Janus-Pro is a unified multimodal understanding and generation model developed by DeepSeek. It represents a significant advancement over the original Janus framework, designed to perform both visual reasoning and high-fidelity text-to-image synthesis within a single autoregressive transformer architecture. Unlike many multimodal models that use a shared visual encoder for all tasks, Janus-Pro employs a decoupled visual encoding strategy to prevent performance trade-offs between understanding and generation.
The architecture utilizes a specialized SigLIP-L vision encoder to extract high-dimensional semantic features for image understanding and a discrete VQ tokenizer for image generation. These separate pathways map visual information into a shared input space, where a core transformer backbone processes multimodal sequences. This design allows the model to achieve high performance in diverse tasks, including visual question answering (VQA), chart and document analysis, and complex instruction-following for creative synthesis.
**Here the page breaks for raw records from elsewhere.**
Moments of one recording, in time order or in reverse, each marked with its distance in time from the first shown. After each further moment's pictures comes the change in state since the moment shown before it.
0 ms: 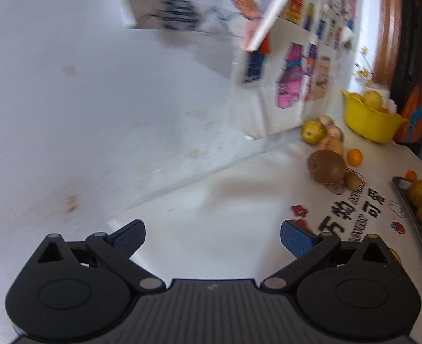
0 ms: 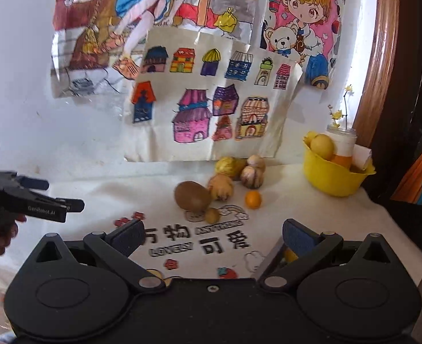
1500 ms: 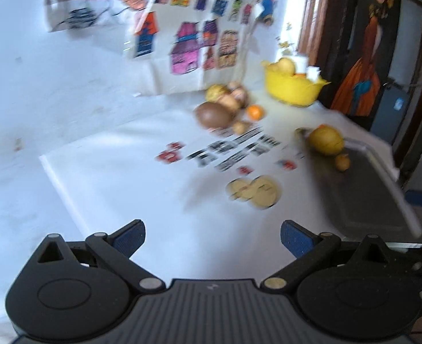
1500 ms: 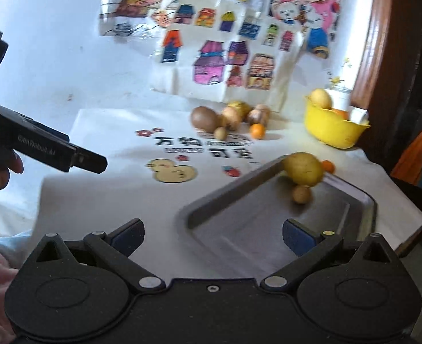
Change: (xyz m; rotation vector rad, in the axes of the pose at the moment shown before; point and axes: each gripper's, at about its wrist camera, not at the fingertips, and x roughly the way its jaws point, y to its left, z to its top) left arm -0.092 -0.098 -0.074 0.040 0.050 -0.122; right arm -0.066 0.006 -0.133 -0.070 0.030 0.057
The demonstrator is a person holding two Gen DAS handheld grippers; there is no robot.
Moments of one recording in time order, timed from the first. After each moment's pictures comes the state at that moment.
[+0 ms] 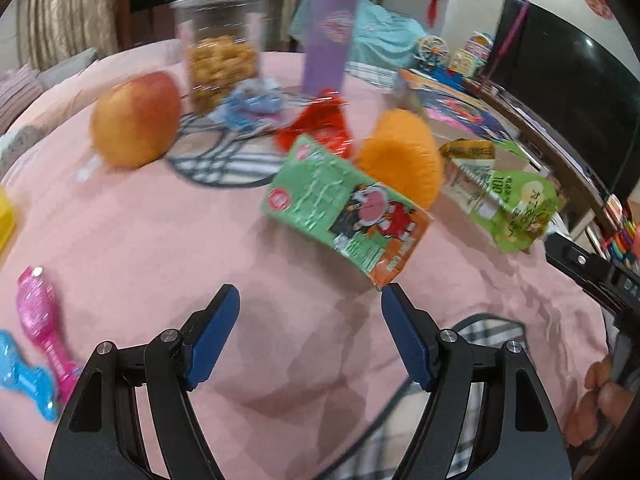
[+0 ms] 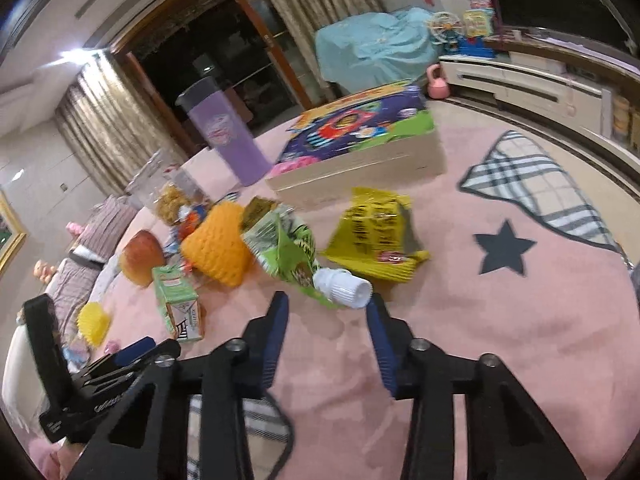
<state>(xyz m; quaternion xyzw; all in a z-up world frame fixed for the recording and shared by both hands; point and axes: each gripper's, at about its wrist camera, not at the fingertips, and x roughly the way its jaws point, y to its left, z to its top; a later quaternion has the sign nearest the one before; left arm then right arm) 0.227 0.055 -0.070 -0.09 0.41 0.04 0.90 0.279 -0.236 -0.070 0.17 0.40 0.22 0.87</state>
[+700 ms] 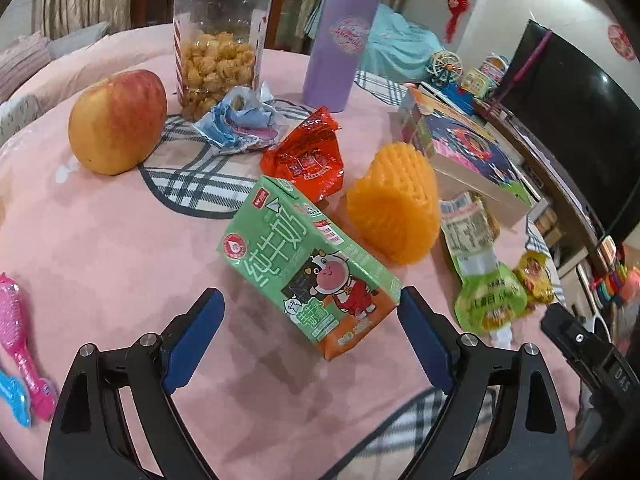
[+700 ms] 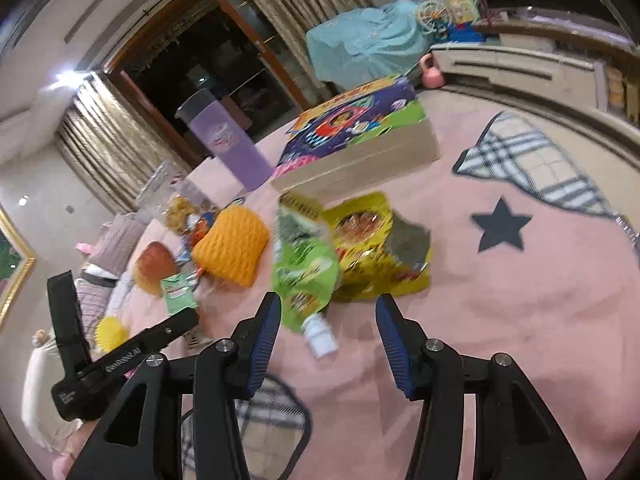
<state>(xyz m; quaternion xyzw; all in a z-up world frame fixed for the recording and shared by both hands) 0.271 0.046 -0.062 -0.15 0.41 0.05 0.90 0.281 -0.244 -0.069 0.21 0.40 0.19 0.87</state>
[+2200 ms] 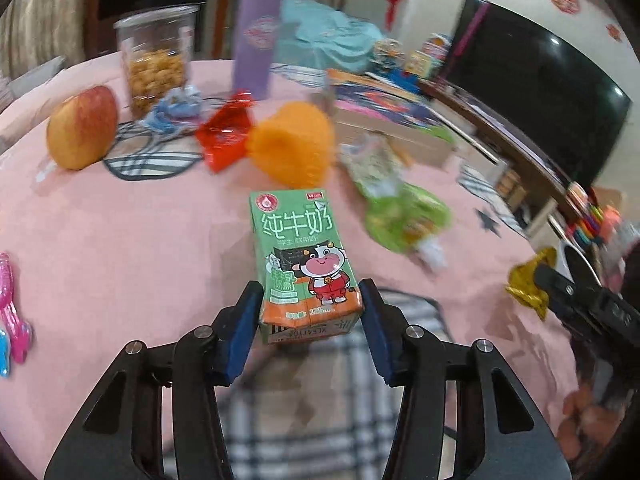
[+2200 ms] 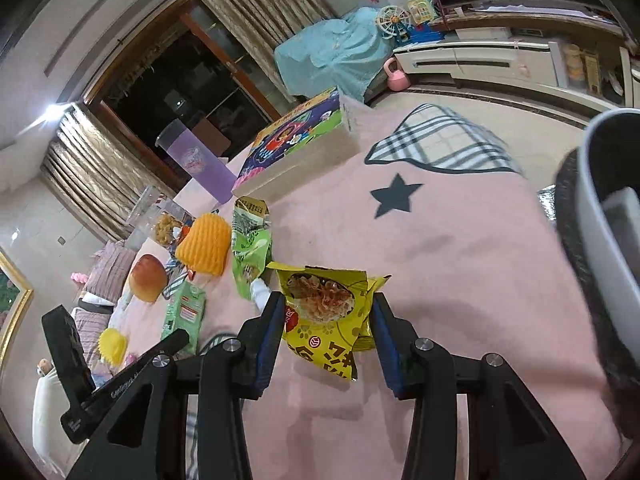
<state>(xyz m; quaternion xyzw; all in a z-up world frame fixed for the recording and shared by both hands) 0.205 -0.018 -0.058 -0.09 0.39 -0.04 0.91 0.231 -0.312 -0.078 0.26 0.40 0.16 0.87</state>
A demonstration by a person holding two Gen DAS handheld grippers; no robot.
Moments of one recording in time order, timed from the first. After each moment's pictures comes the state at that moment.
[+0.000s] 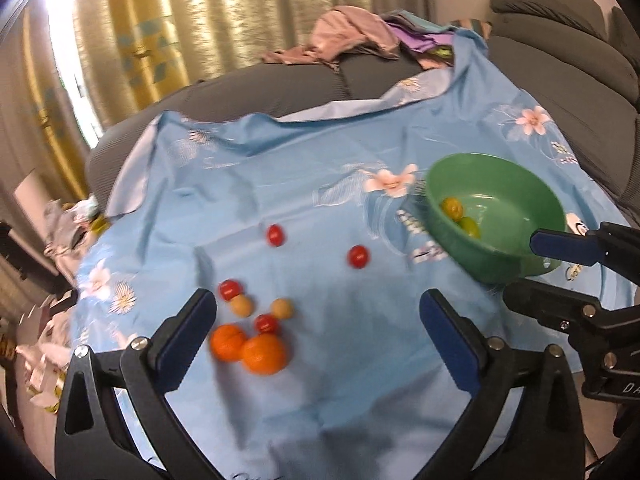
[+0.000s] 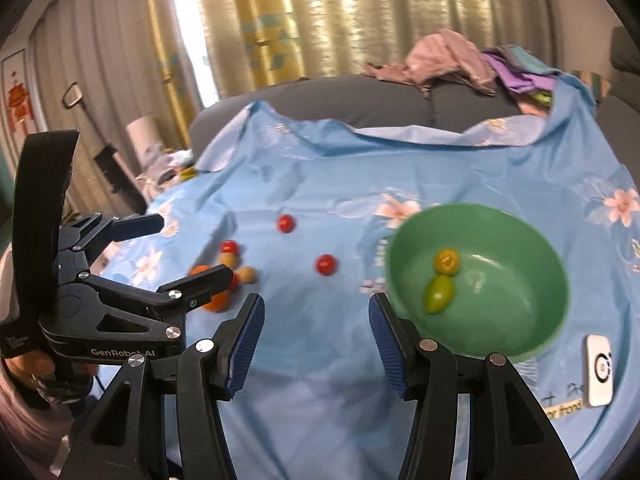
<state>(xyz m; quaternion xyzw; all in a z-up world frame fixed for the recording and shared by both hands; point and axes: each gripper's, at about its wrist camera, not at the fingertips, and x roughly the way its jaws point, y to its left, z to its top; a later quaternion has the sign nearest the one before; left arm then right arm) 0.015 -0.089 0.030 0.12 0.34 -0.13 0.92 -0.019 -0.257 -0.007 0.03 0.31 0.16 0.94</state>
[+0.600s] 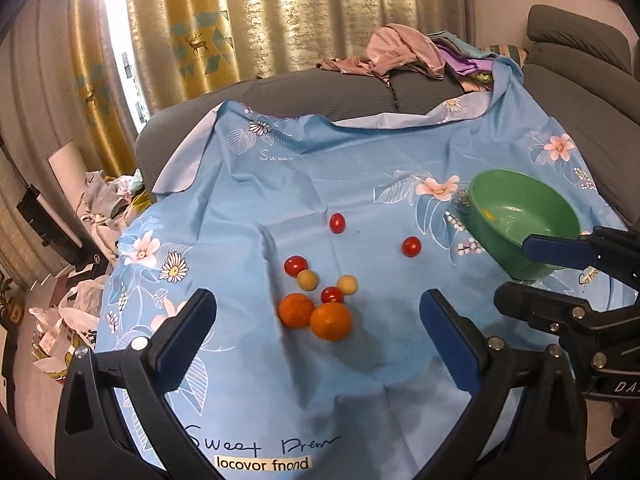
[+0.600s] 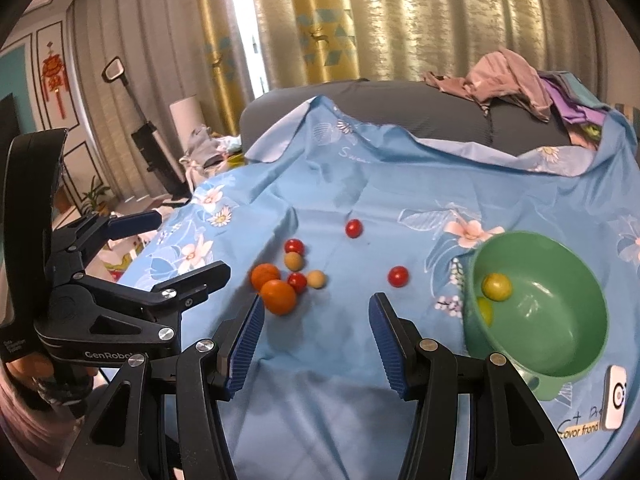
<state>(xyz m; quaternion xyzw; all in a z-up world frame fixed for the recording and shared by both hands) -0.012 -0.027 0.041 0.09 0.33 -0.08 0.94 -0.028 -0.198 0.007 0.00 0.31 0.22 0.93</state>
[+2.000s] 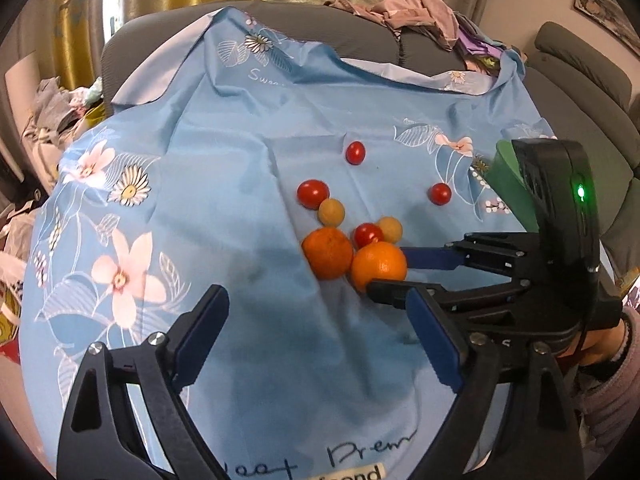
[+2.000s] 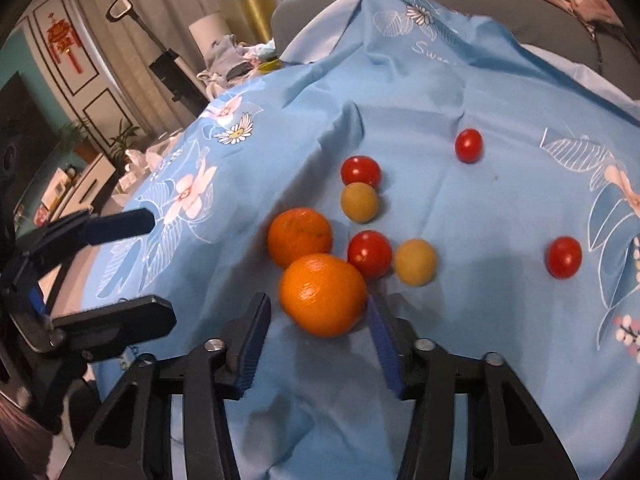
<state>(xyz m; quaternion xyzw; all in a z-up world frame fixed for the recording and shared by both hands) 0.043 0.054 -0.037 -0.01 0.42 -0.17 0.89 0.082 -0.109 -0.099 -0.02 0.43 0.31 0.85</state>
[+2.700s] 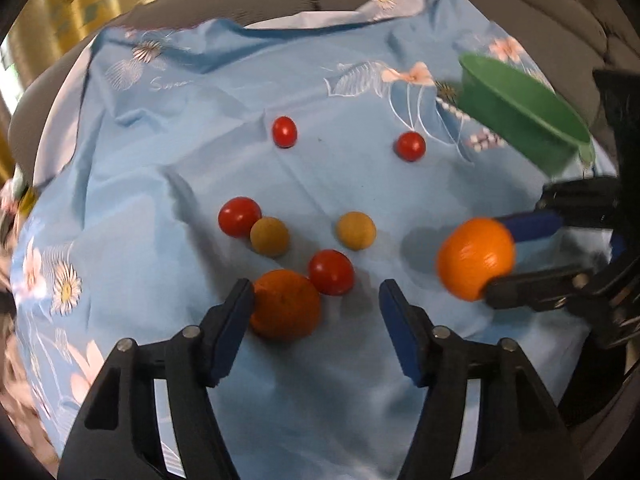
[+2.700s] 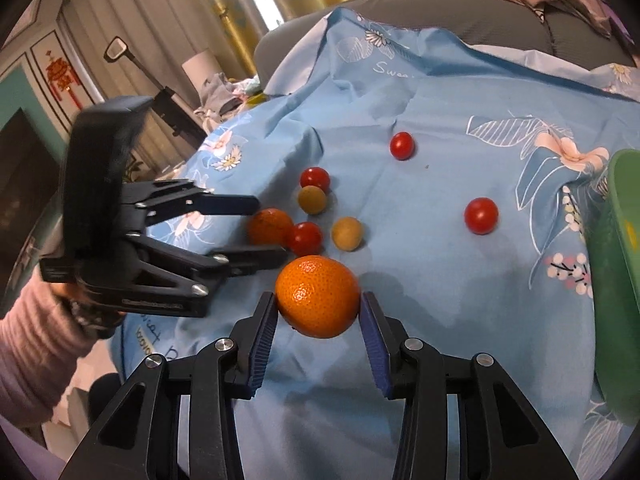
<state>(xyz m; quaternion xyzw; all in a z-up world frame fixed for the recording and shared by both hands) 0.096 -0.005 -0.064 0.16 0.44 -0.27 0.84 0.053 -0.177 -0.083 0.05 0.40 0.31 0.86</state>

Janus-Pro was trained on significantly expanded datasets, incorporating approximately 90 million samples for multimodal understanding and 72 million high-quality synthetic aesthetic samples for generation. This balanced data approach improves the stability of generated outputs and enhances the model's ability to follow precise spatial and stylistic prompts. The model is released in two primary sizes: a lightweight 1B version (based on a 1.5B base) and a more capable 7B version.
For text-to-image generation, the model follows an autoregressive process where it predicts visual tokens based on text inputs. DeepSeek recommends using specific prompt formats for optimal results, typically involving the prefix "Generate an image: " followed by a descriptive prompt. The model demonstrates strong competitive performance in benchmarks such as GenEval and DPG-Bench, showing particular strength in single-object accuracy and positional alignment.